溫婉坐下,發(fā)現(xiàn)餐盤里是精致的法式料理,擺盤堪比五星級餐廳。"你做的?"她難以置信地問。
程瑾輕笑:"我讓酒店送來的。"她舉起酒杯,"為我們。"
玻璃杯相碰發(fā)出清脆的聲響。溫婉啜了一口,醇厚的酒液滑過喉嚨,帶著橡木桶的香氣。她突然意識到,這是她第一次看到程瑾如此放松的樣子,燭光柔和了她鋒利的輪廓,眼中的銳氣也被酒精軟化。
"喜歡你的新衣帽間嗎?"程瑾突然問。
溫婉一愣:"什么衣帽間?"
程瑾放下酒杯,牽起她的手:"來。"
主臥左側(cè)有一扇隱藏的門,程瑾推開它,溫婉倒吸一口氣——一個二十平米左右的房間,三面墻都是落地衣柜,中間是玻璃展示柜,里面擺滿了鞋包配飾。更令人震驚的是,衣柜里已經(jīng)掛滿了衣服,從職業(yè)裝到休閑服,甚至還有幾件晚禮服,全部是溫婉的尺碼。
"這...太貴重了。"溫婉摸著一條真絲連衣裙的袖子,標簽顯示是某個奢侈品牌的當季新款。
程瑾從背后環(huán)住她的腰,下巴擱在她肩上:"現(xiàn)在它們是你的了。"她的唇擦過溫婉的耳垂,"就像你是我的一樣。"
這句話讓溫婉身體一僵。程瑾立刻察覺到,松開手:"不喜歡?"
"不是..."溫婉轉(zhuǎn)身面對她,"只是有點突然。這些衣服,這個公寓,還有..."她指了指自己身上的睡袍,"我還沒適應(yīng)這種生活。"
程瑾的眼神暗了暗:"你會適應(yīng)的。"這不是鼓勵,而是陳述。
晚餐后,程瑾帶溫婉參觀了公寓的其他部分。書房里有一整面墻的監(jiān)控屏幕,顯示著大樓各處的實時畫面;健身房里的器材堪比專業(yè)工作室;甚至還有一個私人SPA室。
"這里。"程瑾推開走廊盡頭的一扇門,"是你的辦公室。"
溫婉驚訝地看著這個比市場部工位大三倍的空間:落地窗,人體工學椅,最新款的電腦,甚至還有一個小型會議室。
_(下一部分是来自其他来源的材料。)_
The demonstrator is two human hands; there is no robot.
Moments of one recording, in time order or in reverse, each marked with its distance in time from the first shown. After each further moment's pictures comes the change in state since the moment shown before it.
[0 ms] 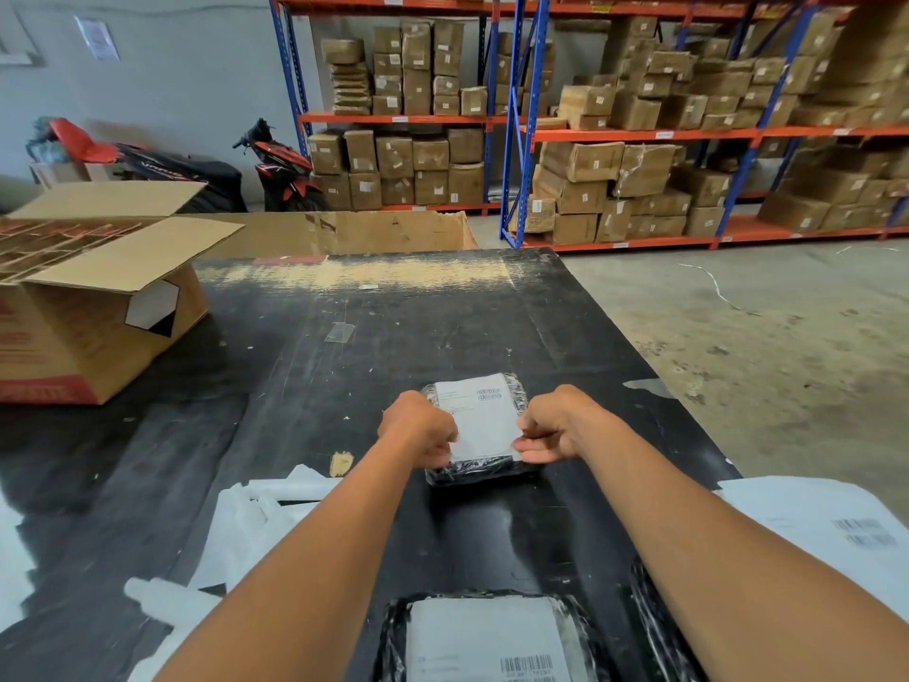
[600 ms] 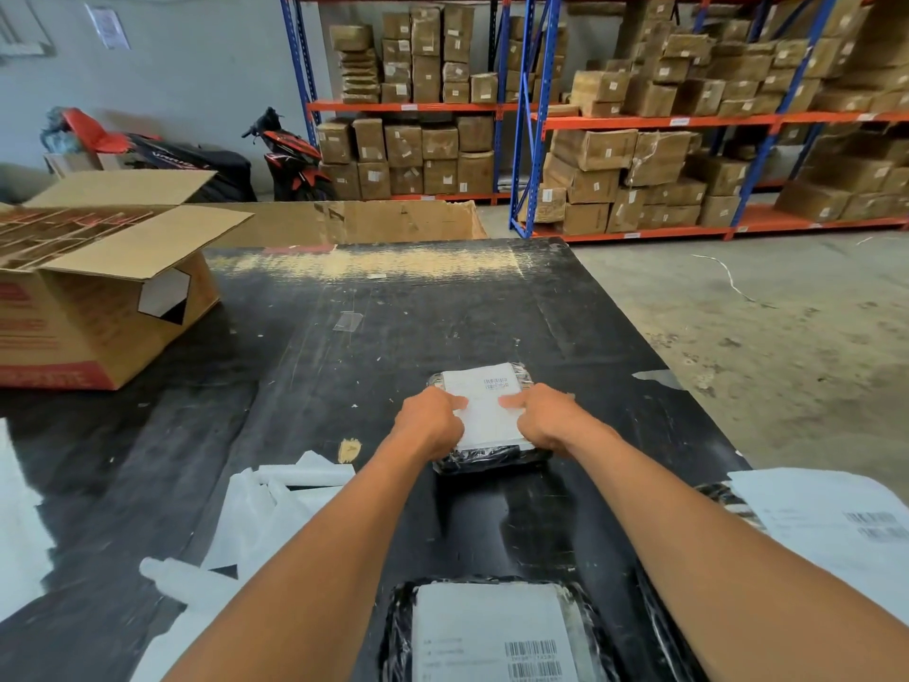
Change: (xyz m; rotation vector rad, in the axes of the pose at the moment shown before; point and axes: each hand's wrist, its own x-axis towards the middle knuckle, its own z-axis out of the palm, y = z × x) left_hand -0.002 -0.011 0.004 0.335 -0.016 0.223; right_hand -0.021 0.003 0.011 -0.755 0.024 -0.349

"我不明白..."溫婉轉(zhuǎn)向程瑾,"我以為我只是搬來和你住,工作還是原來的崗位?"
程瑾搖頭:"從明天開始,你正式升任我的高級特別助理,辦公室就在這里。"她走近一步,"這樣我們就能隨時見面。"
溫婉的心跳加速:"公司的人會怎么說?我才入職幾個月,就..."
"誰在乎他們說什么?"程瑾打斷她,"盛華是我的,我想提拔誰就提拔誰。"
這種專橫本該讓溫婉反感,但奇怪的是,她感到一絲隱秘的喜悅——被重視,被需要,甚至是被獨占的感覺并不像想象中那么糟糕。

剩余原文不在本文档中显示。